= Tempest-Tost =

1951 novel by Robertson Davies

First edition

Tempest-Tost, published in 1951 by Clarke Irwin, is the first novel in The Salterton Trilogy by Canadian novelist Robertson Davies. The other two novels are Leaven of Malice (1954) and A Mixture of Frailties (1958). The series was also published in one volume as The Salterton Trilogy in 1986.
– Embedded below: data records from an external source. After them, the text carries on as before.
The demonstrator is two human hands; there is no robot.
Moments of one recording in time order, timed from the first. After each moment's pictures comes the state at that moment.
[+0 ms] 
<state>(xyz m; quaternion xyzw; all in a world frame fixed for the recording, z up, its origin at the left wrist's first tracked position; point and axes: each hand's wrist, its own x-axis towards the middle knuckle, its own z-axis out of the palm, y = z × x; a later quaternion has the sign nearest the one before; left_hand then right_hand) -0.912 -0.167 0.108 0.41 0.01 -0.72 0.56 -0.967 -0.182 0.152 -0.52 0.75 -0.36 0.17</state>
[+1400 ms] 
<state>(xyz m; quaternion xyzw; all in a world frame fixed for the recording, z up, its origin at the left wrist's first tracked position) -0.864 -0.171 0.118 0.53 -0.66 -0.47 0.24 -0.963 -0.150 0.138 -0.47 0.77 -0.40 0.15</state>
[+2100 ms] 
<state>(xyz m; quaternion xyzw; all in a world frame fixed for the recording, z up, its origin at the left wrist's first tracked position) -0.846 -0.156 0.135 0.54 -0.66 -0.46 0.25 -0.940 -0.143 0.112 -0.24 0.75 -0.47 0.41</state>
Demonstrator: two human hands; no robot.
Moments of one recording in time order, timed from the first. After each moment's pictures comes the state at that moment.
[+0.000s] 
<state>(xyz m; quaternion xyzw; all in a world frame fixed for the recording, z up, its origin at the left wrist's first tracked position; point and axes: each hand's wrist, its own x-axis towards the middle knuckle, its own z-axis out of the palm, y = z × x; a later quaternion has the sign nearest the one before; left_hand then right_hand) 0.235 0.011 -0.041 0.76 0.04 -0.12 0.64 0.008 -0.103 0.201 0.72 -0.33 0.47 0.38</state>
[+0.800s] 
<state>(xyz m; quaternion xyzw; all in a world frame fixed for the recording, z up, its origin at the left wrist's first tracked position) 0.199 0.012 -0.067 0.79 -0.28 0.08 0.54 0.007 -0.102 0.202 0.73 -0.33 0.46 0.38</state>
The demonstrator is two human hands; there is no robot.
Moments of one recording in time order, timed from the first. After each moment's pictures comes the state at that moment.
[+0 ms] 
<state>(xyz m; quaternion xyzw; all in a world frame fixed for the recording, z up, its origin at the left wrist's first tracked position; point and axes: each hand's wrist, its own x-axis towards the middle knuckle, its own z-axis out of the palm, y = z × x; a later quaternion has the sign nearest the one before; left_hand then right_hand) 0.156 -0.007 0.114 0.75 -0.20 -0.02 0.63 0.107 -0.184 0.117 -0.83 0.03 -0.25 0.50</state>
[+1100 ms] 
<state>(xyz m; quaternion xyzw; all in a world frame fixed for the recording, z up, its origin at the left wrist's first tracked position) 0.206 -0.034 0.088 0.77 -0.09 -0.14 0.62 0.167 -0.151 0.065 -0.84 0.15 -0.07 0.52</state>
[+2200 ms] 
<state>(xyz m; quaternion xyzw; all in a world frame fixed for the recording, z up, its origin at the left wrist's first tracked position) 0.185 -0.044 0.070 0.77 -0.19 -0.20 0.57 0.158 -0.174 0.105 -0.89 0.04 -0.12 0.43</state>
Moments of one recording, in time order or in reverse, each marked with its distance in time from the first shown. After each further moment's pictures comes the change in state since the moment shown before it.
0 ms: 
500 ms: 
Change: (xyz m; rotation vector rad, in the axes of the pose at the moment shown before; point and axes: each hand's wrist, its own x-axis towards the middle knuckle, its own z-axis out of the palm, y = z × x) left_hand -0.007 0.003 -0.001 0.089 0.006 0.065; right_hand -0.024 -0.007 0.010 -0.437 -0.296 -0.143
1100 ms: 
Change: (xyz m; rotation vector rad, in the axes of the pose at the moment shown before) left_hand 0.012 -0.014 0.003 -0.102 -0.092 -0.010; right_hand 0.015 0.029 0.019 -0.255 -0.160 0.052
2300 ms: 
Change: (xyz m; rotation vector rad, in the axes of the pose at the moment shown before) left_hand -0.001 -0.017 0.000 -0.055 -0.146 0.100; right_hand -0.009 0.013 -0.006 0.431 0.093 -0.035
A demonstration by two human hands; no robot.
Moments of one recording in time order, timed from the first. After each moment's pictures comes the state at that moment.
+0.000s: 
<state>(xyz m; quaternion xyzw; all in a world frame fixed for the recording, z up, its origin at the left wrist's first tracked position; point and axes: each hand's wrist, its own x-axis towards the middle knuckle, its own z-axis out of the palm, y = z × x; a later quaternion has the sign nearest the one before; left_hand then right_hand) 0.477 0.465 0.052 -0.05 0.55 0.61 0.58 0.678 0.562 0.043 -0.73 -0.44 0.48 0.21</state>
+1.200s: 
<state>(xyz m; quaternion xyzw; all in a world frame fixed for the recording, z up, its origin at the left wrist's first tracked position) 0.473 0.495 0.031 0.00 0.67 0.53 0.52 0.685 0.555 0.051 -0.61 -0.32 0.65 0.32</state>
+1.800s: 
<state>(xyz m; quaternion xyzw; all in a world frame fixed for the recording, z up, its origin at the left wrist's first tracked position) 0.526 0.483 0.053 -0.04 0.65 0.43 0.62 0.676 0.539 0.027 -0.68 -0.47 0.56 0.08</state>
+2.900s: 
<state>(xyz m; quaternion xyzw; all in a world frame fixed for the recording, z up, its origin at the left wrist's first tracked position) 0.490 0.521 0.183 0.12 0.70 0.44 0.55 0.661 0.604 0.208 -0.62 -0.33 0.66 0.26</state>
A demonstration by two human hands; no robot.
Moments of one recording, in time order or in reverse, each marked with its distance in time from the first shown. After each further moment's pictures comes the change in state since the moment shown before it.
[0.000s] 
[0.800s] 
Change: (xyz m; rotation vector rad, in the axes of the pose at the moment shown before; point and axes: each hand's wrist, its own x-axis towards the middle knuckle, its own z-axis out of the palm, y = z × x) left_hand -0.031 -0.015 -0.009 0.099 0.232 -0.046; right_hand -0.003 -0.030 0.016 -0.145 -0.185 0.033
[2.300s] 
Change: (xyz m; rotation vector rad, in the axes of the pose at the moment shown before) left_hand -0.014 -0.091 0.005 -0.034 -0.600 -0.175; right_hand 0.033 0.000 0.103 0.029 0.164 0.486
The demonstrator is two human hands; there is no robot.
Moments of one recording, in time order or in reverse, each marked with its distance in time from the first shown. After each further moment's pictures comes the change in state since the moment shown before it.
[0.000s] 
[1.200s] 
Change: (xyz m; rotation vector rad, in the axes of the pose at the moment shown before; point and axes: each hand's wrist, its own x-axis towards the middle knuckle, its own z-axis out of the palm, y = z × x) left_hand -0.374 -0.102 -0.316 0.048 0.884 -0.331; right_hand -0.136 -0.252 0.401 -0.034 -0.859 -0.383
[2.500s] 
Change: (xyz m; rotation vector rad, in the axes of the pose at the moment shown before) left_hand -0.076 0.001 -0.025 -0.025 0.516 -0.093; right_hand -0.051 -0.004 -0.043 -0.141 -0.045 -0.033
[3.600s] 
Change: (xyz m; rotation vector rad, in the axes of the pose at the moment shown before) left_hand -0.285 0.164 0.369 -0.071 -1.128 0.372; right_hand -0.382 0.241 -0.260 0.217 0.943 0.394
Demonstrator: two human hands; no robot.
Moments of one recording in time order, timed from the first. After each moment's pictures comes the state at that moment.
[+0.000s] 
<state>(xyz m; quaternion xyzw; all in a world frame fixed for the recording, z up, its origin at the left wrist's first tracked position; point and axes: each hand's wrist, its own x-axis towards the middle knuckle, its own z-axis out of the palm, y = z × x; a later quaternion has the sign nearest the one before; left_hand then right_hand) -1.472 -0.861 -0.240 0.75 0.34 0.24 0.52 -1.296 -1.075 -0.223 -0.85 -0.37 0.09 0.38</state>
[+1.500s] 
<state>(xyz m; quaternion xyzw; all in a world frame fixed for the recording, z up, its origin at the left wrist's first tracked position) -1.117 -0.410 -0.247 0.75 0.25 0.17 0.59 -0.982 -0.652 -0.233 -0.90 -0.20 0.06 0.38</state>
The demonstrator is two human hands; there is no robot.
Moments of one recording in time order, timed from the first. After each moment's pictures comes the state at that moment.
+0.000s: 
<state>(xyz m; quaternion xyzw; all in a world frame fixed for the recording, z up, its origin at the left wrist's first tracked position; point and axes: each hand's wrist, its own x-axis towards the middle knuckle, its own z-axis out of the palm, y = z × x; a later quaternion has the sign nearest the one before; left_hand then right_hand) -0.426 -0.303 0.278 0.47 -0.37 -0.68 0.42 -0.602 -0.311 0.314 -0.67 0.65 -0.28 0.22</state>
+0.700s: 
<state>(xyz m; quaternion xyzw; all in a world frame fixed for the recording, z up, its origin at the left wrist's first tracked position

The trilogy revolves around the residents of the imaginary town of Salterton, Ontario.

==Plot summary==
Tempest-Tost could be considered theatre-fiction, which, as Graham Wolfe explains, refers to "novels and stories that engage in concrete and sustained ways with theatre as artistic practice and industry". In the novel, an amateur theatrical group sets about mounting a production of Shakespeare's The Tempest. Romantic young scholar and assistant director Solomon ("Solly") Bridgetower, womanizer Roger Tasset and repressed middle-aged math teacher Hector Mackilwraith vie for the rich, beautiful and indifferent leading lady Griselda Webster. As the production moves forward, each man presses his suit with characteristic blind-spots as small rivalries and ambitions are pursued by Griselda's precocious sister Fredegonde (Freddy), the vain Professor Walter Vambrace, his socially awkward daughter Pearl Vambrace, and the mischievous musician Humphrey Cobbler.